The lines to copy from the data below are those that hold the string "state".

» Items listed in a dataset
==================================================

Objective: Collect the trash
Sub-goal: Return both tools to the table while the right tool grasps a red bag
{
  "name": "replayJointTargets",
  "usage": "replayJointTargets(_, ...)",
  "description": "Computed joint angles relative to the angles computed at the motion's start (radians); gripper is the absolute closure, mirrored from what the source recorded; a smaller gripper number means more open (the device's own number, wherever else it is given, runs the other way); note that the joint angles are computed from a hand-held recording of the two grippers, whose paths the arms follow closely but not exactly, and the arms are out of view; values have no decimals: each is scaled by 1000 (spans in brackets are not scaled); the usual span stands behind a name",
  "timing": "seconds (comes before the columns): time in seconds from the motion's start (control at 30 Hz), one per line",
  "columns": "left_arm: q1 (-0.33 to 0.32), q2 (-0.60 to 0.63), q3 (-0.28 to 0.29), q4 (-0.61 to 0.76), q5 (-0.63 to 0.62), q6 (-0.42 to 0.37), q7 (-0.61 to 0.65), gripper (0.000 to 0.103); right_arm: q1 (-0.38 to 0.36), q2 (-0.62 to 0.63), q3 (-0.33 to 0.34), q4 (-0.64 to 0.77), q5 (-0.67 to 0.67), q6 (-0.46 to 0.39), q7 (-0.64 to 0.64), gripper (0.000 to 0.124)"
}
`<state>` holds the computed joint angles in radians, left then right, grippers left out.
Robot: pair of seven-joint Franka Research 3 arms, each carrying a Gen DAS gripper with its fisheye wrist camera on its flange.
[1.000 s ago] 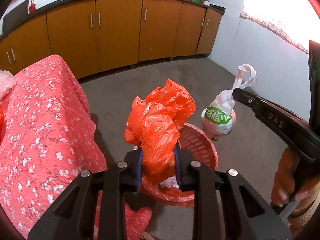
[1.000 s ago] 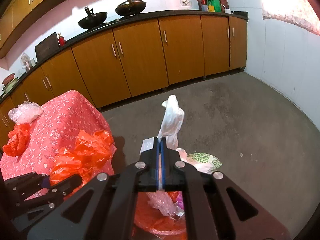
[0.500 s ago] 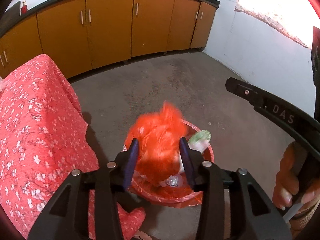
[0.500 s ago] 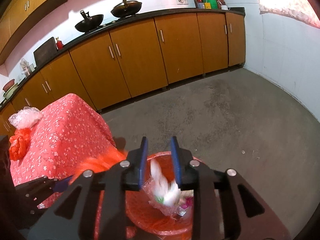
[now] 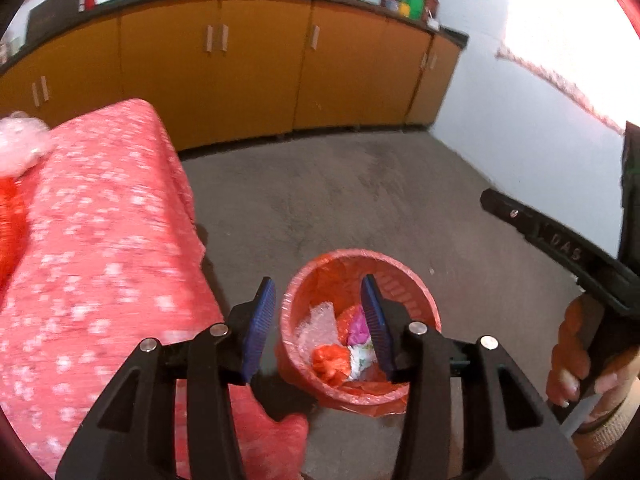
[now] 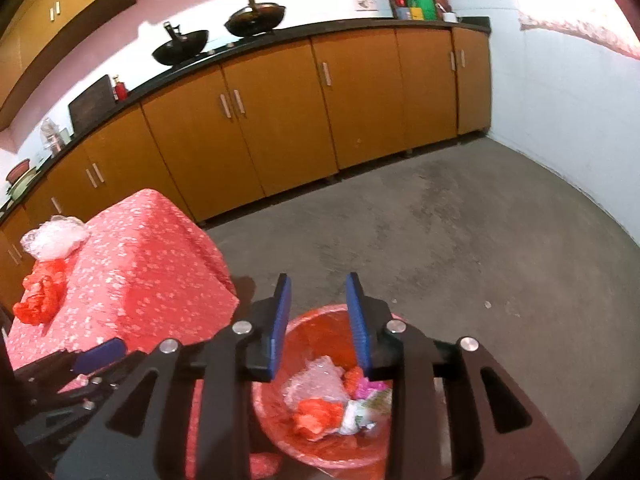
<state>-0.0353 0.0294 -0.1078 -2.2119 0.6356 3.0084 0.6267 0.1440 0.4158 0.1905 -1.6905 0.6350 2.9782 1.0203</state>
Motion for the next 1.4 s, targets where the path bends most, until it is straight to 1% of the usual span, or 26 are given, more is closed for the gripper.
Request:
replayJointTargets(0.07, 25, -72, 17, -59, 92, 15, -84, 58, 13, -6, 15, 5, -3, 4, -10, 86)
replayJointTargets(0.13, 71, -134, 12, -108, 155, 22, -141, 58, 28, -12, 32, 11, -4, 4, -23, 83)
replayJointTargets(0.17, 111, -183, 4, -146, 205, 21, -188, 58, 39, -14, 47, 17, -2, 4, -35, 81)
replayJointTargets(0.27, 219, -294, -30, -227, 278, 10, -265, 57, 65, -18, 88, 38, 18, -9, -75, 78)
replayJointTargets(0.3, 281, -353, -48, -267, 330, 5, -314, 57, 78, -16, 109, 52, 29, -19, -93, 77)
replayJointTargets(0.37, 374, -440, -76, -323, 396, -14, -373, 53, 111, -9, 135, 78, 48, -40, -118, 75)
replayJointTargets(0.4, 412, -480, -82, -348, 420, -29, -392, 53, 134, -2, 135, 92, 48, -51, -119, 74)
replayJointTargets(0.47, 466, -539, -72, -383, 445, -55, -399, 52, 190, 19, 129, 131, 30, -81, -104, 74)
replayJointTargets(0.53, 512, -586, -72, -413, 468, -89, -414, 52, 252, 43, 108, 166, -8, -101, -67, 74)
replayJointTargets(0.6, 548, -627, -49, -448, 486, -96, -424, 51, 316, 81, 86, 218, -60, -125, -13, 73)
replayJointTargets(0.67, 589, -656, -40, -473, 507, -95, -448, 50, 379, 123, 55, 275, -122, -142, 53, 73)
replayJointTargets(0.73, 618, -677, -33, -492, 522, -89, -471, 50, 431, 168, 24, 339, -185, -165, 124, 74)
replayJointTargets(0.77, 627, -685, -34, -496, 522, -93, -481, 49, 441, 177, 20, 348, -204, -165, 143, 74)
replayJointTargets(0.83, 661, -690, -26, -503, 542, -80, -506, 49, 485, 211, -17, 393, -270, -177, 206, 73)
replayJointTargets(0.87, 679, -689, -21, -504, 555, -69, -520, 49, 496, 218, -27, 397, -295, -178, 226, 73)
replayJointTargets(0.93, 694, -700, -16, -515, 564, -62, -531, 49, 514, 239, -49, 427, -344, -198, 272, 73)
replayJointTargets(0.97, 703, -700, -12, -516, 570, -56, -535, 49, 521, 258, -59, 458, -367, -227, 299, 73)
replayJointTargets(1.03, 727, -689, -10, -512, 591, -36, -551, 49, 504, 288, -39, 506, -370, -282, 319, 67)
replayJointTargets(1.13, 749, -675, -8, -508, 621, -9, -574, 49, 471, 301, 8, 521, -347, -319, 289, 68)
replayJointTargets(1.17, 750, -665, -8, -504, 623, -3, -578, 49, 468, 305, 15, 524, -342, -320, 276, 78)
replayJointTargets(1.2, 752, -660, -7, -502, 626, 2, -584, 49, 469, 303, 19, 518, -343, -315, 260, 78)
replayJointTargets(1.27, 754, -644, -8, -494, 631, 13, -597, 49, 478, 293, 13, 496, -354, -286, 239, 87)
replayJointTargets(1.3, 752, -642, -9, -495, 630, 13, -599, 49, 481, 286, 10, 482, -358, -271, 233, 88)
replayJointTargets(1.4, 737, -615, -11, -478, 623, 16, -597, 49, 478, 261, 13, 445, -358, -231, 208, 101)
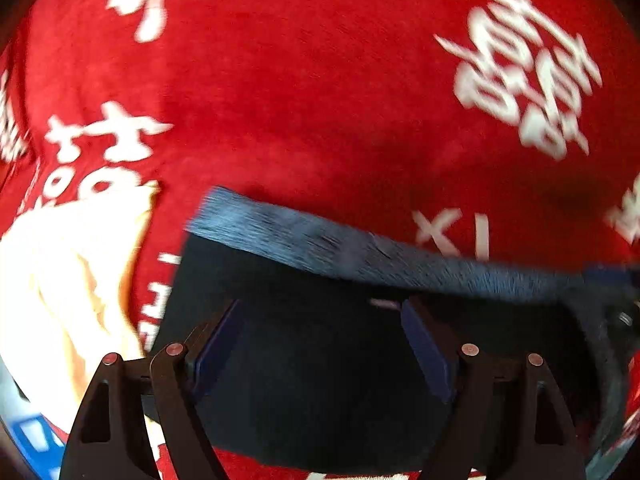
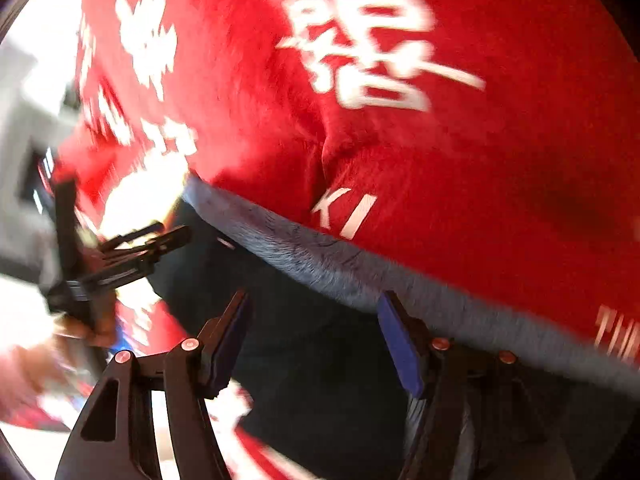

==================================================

» TASK OUTPUT
`<state>` holds the computed joint angles in radians, left then right, grippers left out.
<state>-0.0353 0.0294 -0.1078 -2.2119 0.6356 3.0084 0.6267 0.1440 0.4158 0.1905 -1.6905 0.6350 2.9782 1.0203</state>

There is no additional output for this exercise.